Tushar has n all right answer, but it's still mixing promises and callbacks, which I think should be avoided if possible. You can use this instead to not have any callbacks and just use async/await and promises throughout the method
import {
Injectable,
NotFoundException,
UnauthorizedException,
} from "#nestjs/common";
import { InjectModel } from "#nestjs/mongoose";
import * as jwt from "jsonwebtoken";
import { Model } from "mongoose";
import { User } from "./user.model";
import * as bcrypt from "bcrypt";
#Injectable()
export class UserService {
constructor(#InjectModel("User") private readonly userModel: Model<User>) {}
async Login(email: string, password: string) {
const user = await this.userModel.findOne({ email });
if (!user) {
console.log("User does exist on the database.");
throw new UnauthorizedException();
}
const result = await bcrypt.compare(password, user.password);
if (!result) {
throw new UnauthorizedException();
}
const authJwtToken = await jwt.sign(
{ name: user.name, email: user.email, role: user.role },
"testSecreate"
);
const response = {
name: user.name,
email: user.email,
role: user.role,
token: authJwtToken,
};
console.log(response);
return response;
}
}
Now, the console.log(response) will fire before console.log('token', token) in your controller method, and the flow will look synchronous while actually being asynchronous in nature.

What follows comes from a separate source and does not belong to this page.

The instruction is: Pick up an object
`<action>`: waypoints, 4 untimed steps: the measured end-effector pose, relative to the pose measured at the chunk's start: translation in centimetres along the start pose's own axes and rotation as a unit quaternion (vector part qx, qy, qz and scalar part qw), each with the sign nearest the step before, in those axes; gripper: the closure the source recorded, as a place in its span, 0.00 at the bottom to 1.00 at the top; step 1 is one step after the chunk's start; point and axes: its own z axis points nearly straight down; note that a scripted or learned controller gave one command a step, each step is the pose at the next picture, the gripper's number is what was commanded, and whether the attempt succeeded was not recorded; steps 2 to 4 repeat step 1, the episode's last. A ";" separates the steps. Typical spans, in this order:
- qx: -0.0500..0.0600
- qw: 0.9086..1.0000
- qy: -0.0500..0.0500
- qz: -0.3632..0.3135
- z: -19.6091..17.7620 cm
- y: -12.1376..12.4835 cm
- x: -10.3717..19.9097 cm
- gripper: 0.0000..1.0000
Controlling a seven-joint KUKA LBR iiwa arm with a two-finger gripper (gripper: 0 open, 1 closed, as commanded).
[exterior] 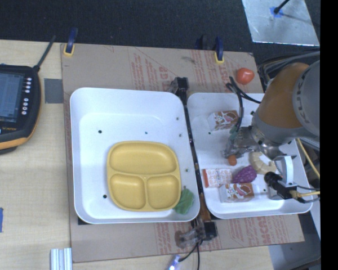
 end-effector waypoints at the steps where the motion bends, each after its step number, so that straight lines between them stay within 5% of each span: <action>1: -0.001 1.000 0.001 0.002 -9.1 2.5 5.8 1.00; 4: -0.001 1.000 0.001 0.002 -9.1 2.5 5.8 1.00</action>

import { Injectable, NotFoundException, UnauthorizedException } from '#nestjs/common';
import { InjectModel } from '#nestjs/mongoose';
import * as jwt from 'jsonwebtoken';
import { Model } from 'mongoose';
import { User } from './user.model';
import * as bcrypt from 'bcrypt'
import { resolve } from 'dns';
#Injectable()
export class UserService {
constructor(
#InjectModel('User') private readonly userModel: Model<User>,
) { }
async Login(email: string, password: string) {
const user = await this.userModel.findOne({ email });
if (!user) {
console.log("User does exist on the database.");
throw new UnauthorizedException();
}
await bcrypt.compare(password, user.password, function (err, result) {
if (!result) {
throw new UnauthorizedException();
}
const authJwtToken = await jwt.sign({ name: user.name, email: user.email, role: user.role }, "testSecreate");
const response = { name: user.name, email: user.email, role: user.role, token: authJwtToken }
console.log(response)
return response;
});
}
}
NOTE
The asynchronous method will be executed in parallel with your main program, so your console.log will be done before the callback function inside bcrypt.compare. You will see always 'oops, it was false'.